Debugging Your Blood

According to a piece on Popular Science, Aethlon Medical, a small biotech company in San Diego, is developing a pen-size device that can filter viruses from your blood. Blood would flow into the “Hemopurifier” from one artery, get pumped by the user’s heart action through a series of toxin filters, “like a colander,” and then flow back into the body via another artery. The device is designed to filter out smallpox, Marburg, Ebola, and other viruses. Aethlon has already tested the Hemopurifier on animals and hopes to begin human trials by the end of this year. Sign me up.

Still Kickin’ Bot

For those who only knew combat robotics through the short-lived cult hit Battlebots on Comedy Central, you may be surprised to know that robot wars are still prosecuted in battleboxes all over our Big Blue Marble. One can only hope that, in this IPTV world, fans of bot-on-bot action can find more ready access to this 21st century take on the contact sport. (Hey TiVo: How about deep sixing that unwatchable Rocketboom and give us BotBash instead!?)

One recent event was tthe 4th Annual National Championship of the Robot Fighting League and the ComBots Cup, held at that mecca for robotic combat, San Francisco’s Ft. Mason. Robot magazine has some really nice photo essays and a report on the event on their website. Also be sure to check out the Combots site for additional coverage and video of the event.

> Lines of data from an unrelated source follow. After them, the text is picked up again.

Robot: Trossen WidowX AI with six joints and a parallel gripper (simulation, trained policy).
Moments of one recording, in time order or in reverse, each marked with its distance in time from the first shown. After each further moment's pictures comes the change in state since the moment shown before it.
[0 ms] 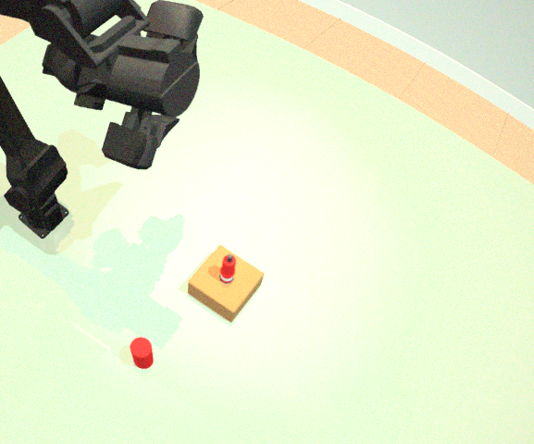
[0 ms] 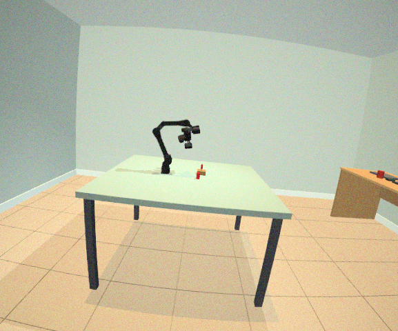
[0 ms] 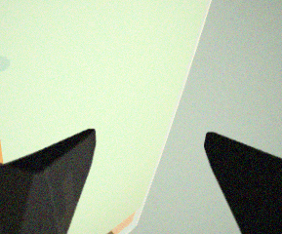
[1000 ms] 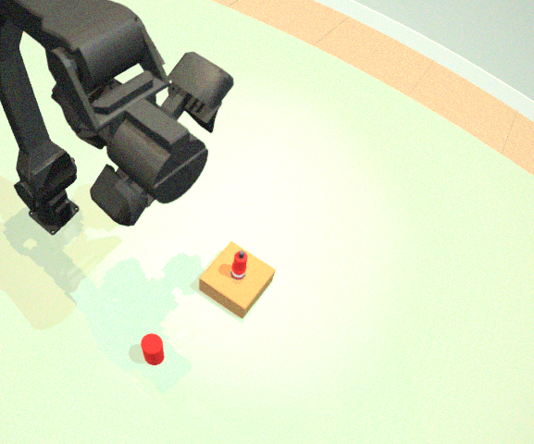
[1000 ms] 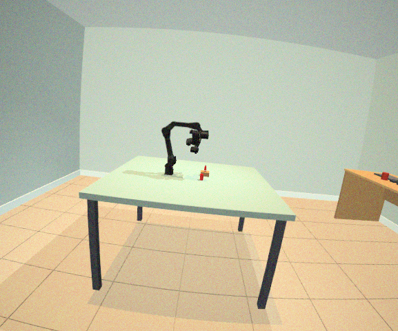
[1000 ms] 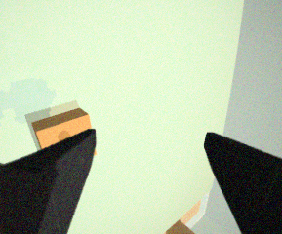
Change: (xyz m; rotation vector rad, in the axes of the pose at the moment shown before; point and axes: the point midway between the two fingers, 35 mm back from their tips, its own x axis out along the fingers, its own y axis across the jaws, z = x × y) arm -0.026 0.068 -0.036 0.257 0.032 0.183
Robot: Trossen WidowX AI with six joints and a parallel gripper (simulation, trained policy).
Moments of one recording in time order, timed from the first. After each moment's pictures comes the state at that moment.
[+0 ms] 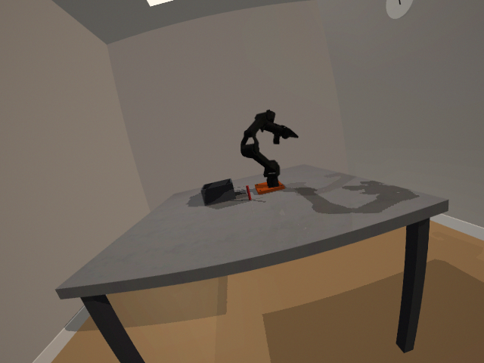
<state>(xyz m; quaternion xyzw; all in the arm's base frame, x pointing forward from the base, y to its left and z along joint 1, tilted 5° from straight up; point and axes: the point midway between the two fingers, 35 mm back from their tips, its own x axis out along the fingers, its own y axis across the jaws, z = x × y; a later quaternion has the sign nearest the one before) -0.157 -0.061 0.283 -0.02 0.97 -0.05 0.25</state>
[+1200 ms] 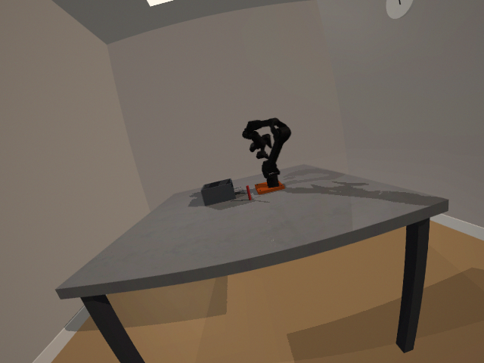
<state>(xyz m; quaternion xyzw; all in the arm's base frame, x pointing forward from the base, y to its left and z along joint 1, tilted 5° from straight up) 0.001 -0.166 0.199 -0.06 0.74 -0.40 0.54</state>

Net Journalist Busks for Story

Here’s something interesting. Blogger Josh Ellis, of Zenarchery, wants to go to the Trinity test site in New Mexico the next time they make the site open to the public (in early April). And he wants US to send him there to write a story about it. He’s taking donations via PayPal and BitPass. He’s looking for US$500. If he gets it, he’ll go and do a story. If he gets less, he’ll donate the money to Witness, an international human rights org. For the money, we get a minimum 2500-word essay on the site, the Manhattan Project, the Bomb, etc. from an “award-winning journalist,” many photos, maybe some video, all posted on his site under a Creative Commons license. He’s already up to $205. I love this. I hope it happens.

Neuro-Chips Grow Ever Closer

When I wrote The Desire to Be Wired for Wired 1.04 (in 1993!), a group of biomed engineers at Stanford had recently managed to grow rat brain nerve bundles into a silicon array. It was an amazing feat, but it was a passive interface. The next step was figuring out how to get the hardware and the wetware to talk to each other, to exchange usable signals. Thanks to researchers at the University of Padua in Italy, we’re a step closer to this kind of man-machine interface, a technology that holds promise for things like the treatment of neurological disorders.

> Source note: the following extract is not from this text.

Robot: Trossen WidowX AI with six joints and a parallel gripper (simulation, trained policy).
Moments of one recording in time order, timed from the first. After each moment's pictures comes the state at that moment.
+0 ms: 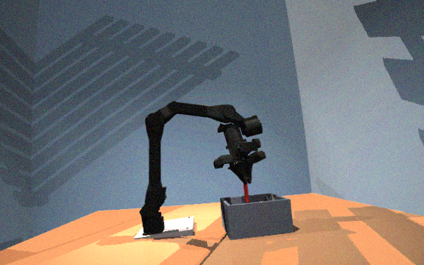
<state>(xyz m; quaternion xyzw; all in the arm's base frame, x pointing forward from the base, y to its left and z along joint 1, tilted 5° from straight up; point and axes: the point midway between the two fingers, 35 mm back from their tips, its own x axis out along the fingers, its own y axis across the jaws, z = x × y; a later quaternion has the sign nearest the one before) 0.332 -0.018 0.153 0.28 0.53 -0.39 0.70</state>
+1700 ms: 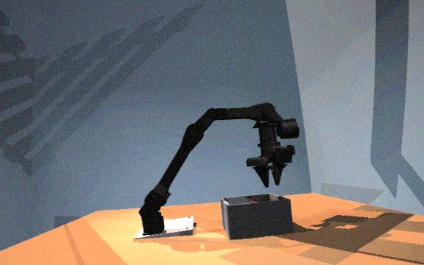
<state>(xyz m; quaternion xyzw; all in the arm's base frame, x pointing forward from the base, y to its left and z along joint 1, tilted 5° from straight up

The Italian science team was able to grow rat brain cells onto a silicon chip with 16,000 transistors and hundreds of capacitors on it. And most amazingly, they were able to pass electrical signals from the neurons to the silicon array’s transistors and to use the power in the capacitors to stimulate the neurons. That’s communication, baby! Now that’s a long way off from hardware and wetware really understanding each other (we’re sort of at the level of caveman grunting), but there are some nearterm applications, such as using neuro-chips to test the effect that new drugs have on brain function.

Thanks, Alberto!

Two-Tuner Series 2 TiVos

Zatz is reporting that two new Series 2 TiVo models have surfaced on Amazon and other e-tailers that sport two TV tuners and Ethernet capability.

The 80-hour model (TCD649080) will retail for US$249 and a 180-hour unit (TCD649180) for $349. No High-Def or CableCARD in these, we’ll have to wait for the Series 3, due this fall, for that.